ConRetroBert reaches 75.4% accuracy on retrosynthesis by reframing template prediction as retrieval
Dual-encoder framework treats template-based retrosynthesis as dense retrieval plus listwise ranking, outperforming prior template methods on single-step reaction prediction.
ConRetroBert, a dual-encoder framework for template-based retrosynthesis, reframes the task as dense product-template retrieval followed by candidate set ranking rather than global classification over a long-tailed rule library. The approach reaches 75.4% top-1 accuracy when fine-tuned from a leakage-controlled USPTO-Full checkpoint on the USPTO-50k benchmark, a substantial improvement over the 50.5% baseline achieved by contrastive pretraining alone.
The framework operates in two stages. Stage 1 uses contrastive pretraining to learn a joint embedding space between product molecules and reaction templates. Stage 2 refines template ranking over hard-negative candidate sets mined from the retrieval bank, using a multi-positive listwise loss. To prevent instability during hard-negative mining, the system maintains a slow-moving exponential moving average (EMA) template encoder for retrieval bank construction while updating a live template encoder through the ranking loss. This EMA stabilization adds 1.1 percentage points to top-1 accuracy, lifting the Stage 2 result from 61.3% to 62.4% on USPTO-50k.

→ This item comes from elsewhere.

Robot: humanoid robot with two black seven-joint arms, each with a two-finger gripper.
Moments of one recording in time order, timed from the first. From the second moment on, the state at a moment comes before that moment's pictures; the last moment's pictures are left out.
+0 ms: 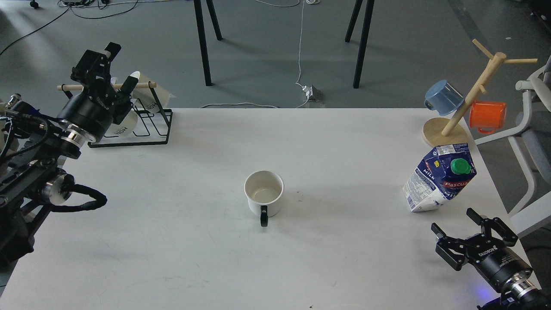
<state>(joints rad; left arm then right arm) -0.50 0.56 -0.85 -1.00 1.02 -0.16 -0.49 -0.21 -0.38 1.40 1.01 0.56 0.49 -0.49</state>
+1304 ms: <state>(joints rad) -0.41 0.57 -0.84 -0.99 1.06 -0.11 -0.49 -0.03 -0.29 1.41 0.97 0.56 0.49 -0.49</state>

Strengths in the long tail
Retrieval-based template prediction proves particularly effective for rare templates, where global classification typically struggles. The authors also observe that many correct reactant predictions arise from alternative explicit templates rather than only the recorded positive label in the training data—a finding that suggests template-based methods preserve valuable chemical reasoning that template-free approaches may obscure. The work argues that template-based methods are not inherently less competitive than template-free models; the weakness lies in the learning formulation. By reframing the task as dense retrieval plus ranking, ConRetroBert narrows the gap while preserving the traceability of each prediction to a chemical transformation rule.
Code and data are available on GitHub. The preprint appears on arXiv.